Your assignment: Without a single alteration, write the listing out again.
++++
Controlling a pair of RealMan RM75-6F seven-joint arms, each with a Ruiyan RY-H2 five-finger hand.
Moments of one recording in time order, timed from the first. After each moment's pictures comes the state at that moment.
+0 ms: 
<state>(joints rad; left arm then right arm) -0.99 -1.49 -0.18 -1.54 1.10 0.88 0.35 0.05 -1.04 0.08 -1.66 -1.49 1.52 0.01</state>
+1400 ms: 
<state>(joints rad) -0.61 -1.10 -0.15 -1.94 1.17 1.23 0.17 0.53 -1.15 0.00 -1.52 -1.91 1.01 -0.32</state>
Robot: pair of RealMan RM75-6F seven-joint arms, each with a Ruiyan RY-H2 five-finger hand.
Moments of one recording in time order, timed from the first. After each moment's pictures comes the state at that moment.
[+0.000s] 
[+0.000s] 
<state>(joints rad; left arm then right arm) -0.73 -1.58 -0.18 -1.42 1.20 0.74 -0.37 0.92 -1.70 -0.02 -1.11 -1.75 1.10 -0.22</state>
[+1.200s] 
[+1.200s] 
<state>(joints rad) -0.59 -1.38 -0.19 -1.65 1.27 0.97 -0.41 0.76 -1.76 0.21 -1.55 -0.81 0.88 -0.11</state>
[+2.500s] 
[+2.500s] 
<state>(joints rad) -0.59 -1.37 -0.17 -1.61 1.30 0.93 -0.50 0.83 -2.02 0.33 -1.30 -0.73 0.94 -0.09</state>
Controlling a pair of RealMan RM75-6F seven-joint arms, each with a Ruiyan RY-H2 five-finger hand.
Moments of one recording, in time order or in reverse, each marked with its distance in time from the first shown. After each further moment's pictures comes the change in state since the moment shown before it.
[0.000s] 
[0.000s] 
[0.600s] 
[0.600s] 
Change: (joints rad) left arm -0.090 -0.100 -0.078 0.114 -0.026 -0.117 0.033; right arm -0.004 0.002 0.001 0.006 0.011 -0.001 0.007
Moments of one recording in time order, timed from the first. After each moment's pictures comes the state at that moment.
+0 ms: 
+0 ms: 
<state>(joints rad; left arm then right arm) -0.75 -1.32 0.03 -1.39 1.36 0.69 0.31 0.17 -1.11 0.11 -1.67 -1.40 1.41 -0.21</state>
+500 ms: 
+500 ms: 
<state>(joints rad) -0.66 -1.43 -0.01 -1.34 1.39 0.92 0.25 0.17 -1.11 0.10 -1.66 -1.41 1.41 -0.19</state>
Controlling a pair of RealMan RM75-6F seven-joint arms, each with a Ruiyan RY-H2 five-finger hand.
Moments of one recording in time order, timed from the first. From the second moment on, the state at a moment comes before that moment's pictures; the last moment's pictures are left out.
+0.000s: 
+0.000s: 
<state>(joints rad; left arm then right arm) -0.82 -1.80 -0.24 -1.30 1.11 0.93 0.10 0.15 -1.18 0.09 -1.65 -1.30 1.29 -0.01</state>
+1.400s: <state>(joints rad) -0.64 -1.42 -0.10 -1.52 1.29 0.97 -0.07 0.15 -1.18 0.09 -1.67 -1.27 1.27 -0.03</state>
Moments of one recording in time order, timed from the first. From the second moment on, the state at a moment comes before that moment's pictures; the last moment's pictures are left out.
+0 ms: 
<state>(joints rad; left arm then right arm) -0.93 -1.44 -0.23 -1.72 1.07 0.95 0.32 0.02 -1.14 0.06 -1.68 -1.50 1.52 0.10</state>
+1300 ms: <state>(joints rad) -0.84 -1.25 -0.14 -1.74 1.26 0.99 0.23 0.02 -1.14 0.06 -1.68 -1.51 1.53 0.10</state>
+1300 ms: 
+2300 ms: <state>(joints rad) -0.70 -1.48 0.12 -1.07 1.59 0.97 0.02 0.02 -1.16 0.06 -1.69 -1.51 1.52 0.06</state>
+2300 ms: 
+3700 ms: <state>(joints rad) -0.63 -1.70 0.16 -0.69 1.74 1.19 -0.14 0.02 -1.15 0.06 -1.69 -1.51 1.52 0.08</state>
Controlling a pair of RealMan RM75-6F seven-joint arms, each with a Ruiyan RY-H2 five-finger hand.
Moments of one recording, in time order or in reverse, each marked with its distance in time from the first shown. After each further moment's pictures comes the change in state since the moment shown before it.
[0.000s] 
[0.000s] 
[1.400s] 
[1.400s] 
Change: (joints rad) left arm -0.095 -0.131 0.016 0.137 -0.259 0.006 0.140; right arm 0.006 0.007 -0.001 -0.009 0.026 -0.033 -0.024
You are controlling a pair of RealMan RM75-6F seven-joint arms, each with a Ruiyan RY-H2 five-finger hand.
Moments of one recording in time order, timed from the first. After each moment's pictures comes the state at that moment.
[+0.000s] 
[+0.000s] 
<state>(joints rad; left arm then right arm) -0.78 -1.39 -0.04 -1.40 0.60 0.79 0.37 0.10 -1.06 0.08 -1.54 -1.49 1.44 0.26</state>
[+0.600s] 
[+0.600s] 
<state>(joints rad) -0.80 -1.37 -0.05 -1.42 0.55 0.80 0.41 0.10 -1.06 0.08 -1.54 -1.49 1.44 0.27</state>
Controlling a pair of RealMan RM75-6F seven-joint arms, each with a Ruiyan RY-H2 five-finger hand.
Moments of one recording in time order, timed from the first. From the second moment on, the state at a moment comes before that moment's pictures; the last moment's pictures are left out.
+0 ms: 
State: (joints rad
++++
Answer area:
Controlling a pair of RealMan RM75-6F seven-joint arms, each with a Ruiyan RY-H2 five-finger hand.
Moments of one recording in time order, timed from the first. After each moment's pictures comes the state at that moment.
+0 ms: 
<state>(joints rad; left arm then right arm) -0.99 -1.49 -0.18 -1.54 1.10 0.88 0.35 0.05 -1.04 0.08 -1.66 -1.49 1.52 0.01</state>
+1400 ms: 
<state>(joints rad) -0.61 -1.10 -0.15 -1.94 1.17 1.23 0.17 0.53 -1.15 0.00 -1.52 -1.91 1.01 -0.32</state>
Robot: pair of RealMan RM75-6F seven-joint arms, each with a Ruiyan RY-H2 five-finger hand.
Moments of one recording in time order, timed from the first. After each moment's pictures comes the state at that moment.
[+0.000s] 
[+0.000s] 
<state>(joints rad; left arm then right arm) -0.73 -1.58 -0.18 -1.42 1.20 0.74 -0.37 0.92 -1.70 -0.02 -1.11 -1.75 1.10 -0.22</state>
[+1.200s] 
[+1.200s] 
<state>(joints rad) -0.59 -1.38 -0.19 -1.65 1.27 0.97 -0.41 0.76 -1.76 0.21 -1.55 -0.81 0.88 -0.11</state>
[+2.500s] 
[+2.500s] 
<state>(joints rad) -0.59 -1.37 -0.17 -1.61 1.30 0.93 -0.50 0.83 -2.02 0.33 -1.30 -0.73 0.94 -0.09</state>
Controlling a pair of RealMan RM75-6F seven-joint arms, each with a Ruiyan RY-H2 five-finger hand.
Moments of one recording, in time order or in reverse, each marked with its distance in time from the first shown. After each further moment's pictures comes the change in state since the moment shown before it.
[0.000s] 
[0.000s] 
[0.600s] 
[0.600s] 
Change: (joints rad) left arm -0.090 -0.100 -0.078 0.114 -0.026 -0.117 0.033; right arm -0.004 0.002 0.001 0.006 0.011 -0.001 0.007
Moments of one recording in time order, timed from the first. After each moment's pictures comes the state at that moment.
+0 ms: 
+0 ms: 
<state>(joints rad; left arm then right arm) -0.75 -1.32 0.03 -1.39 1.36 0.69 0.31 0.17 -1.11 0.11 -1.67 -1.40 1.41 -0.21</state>
+500 ms: 
+500 ms: 
<state>(joints rad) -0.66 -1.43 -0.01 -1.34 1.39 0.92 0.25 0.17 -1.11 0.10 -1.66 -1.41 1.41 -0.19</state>
Controlling a pair of RealMan RM75-6F seven-joint arms, each with a Ruiyan RY-H2 five-finger hand.
Moments of one recording in time order, timed from the first. From the second moment on, the state at a moment comes before that moment's pictures; the last moment's pictures are left out.
+0.000s: 
+0.000s: 
<state>(joints rad; left arm then right arm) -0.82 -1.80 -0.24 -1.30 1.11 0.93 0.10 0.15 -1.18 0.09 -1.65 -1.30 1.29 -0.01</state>
+1.400s: <state>(joints rad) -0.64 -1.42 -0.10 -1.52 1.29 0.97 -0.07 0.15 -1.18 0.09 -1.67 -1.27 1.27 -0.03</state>
Moments of one recording in time order, timed from the first. From the second moment on, the state at a moment comes before that moment's pictures; the last moment's pictures are left out.
+0 ms: 
<state>(joints rad; left arm then right arm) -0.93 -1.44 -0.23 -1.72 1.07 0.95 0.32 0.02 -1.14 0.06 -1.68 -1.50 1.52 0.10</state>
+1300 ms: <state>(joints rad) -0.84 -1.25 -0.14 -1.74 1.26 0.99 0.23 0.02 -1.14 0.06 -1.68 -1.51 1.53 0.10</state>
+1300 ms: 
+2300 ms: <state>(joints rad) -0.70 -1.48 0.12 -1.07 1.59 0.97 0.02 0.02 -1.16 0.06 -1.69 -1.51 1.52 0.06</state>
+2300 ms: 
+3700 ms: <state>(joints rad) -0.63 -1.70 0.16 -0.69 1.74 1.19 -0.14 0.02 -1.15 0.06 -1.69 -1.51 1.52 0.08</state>
Controlling a pair of RealMan RM75-6F seven-joint arms, each with a Ruiyan RY-H2 five-finger hand.
Moments of one recording, in time order or in reverse, each marked with its distance in time from the first shown. After each further moment's pictures comes the change in state since the moment shown before it.
[0.000s] 
[0.000s] 
[1.400s] 
[1.400s] 
Change: (joints rad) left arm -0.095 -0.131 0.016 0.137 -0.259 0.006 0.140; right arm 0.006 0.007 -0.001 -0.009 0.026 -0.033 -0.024
You are controlling a pair of RealMan RM75-6F seven-joint arms, each with a Ruiyan RY-H2 five-finger hand.
Moments of one recording in time order, timed from the first. After each moment's pictures comes the state at that moment.
[+0.000s] 
[+0.000s] 
<state>(joints rad; left arm then right arm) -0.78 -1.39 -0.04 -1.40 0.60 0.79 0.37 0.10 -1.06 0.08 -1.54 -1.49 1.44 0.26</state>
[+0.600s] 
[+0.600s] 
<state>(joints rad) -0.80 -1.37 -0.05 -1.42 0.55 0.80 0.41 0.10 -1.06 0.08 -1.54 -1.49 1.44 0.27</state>
Controlling a pair of RealMan RM75-6F seven-joint arms, each with a Ruiyan RY-H2 five-finger hand.
Moments of one recording in time order, timed from the first. From the second moment on, the state at a moment comes before that moment's pictures; the last moment's pictures are left out.
+0 ms: 
State: (joints rad

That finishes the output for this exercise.